## [TASK OBJECTIVE]
The listing below is to be written out word for word, minus its images.

## [DATA BLOCK]
* * * *

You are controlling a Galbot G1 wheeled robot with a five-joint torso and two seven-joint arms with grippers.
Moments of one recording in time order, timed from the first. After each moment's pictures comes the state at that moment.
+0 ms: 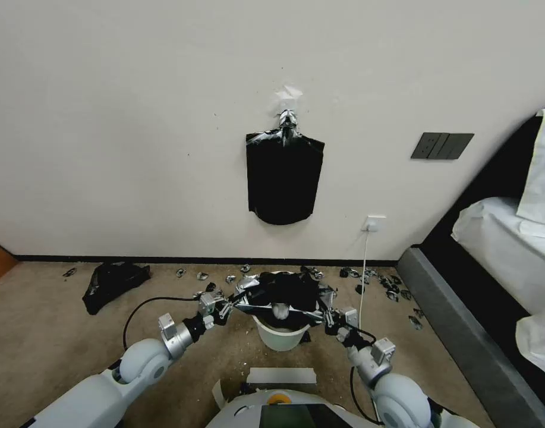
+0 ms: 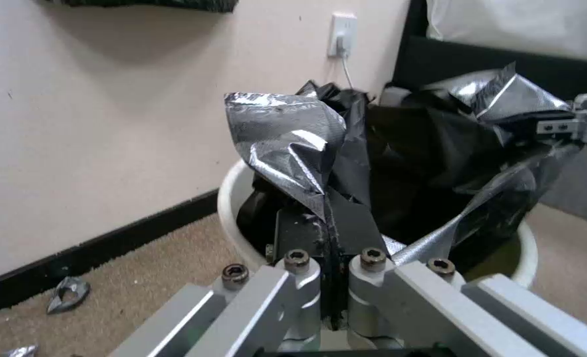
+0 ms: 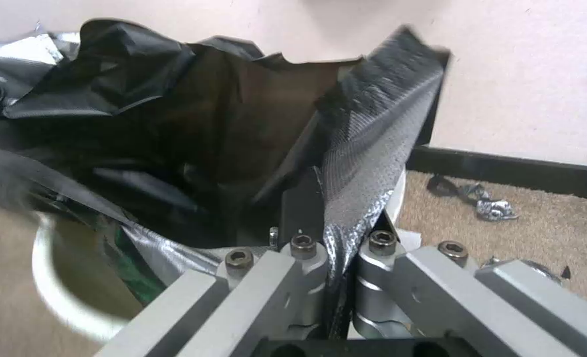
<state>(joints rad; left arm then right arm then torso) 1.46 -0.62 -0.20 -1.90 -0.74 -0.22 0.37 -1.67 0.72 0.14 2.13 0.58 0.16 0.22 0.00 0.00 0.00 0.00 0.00</state>
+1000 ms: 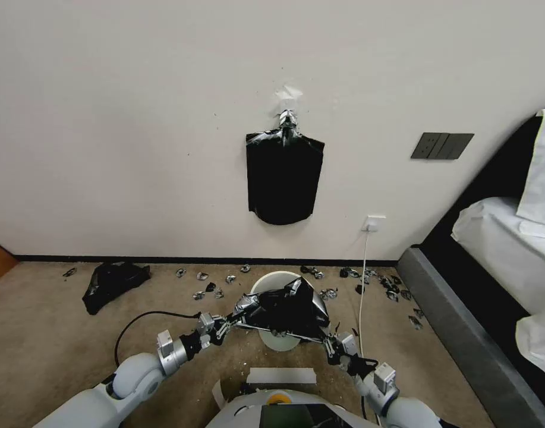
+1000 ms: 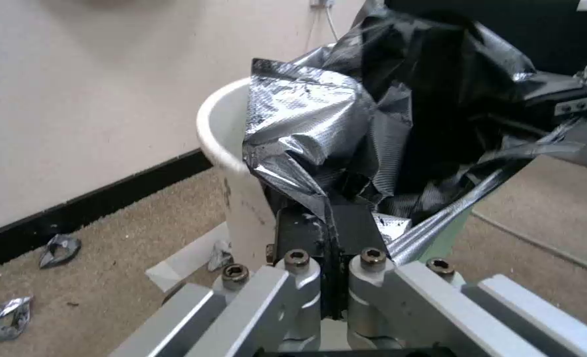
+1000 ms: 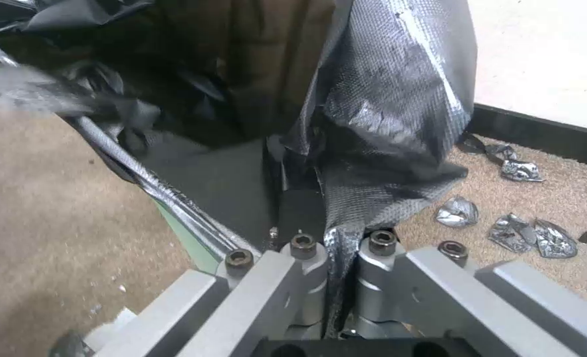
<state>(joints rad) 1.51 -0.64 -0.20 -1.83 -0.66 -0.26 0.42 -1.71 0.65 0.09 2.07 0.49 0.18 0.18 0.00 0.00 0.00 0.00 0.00</state>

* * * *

## [TASK ANSWER]
You are controlling a Galbot G1 wheeled robot with a five-joint torso and two seven-joint arms with grippers.
Moments of one recording in time order, timed from the first. After each moment's pictures comes the state at that moment.
+0 ms: 
+0 ms: 
+0 ms: 
<state>(joints rad; left arm then right arm then torso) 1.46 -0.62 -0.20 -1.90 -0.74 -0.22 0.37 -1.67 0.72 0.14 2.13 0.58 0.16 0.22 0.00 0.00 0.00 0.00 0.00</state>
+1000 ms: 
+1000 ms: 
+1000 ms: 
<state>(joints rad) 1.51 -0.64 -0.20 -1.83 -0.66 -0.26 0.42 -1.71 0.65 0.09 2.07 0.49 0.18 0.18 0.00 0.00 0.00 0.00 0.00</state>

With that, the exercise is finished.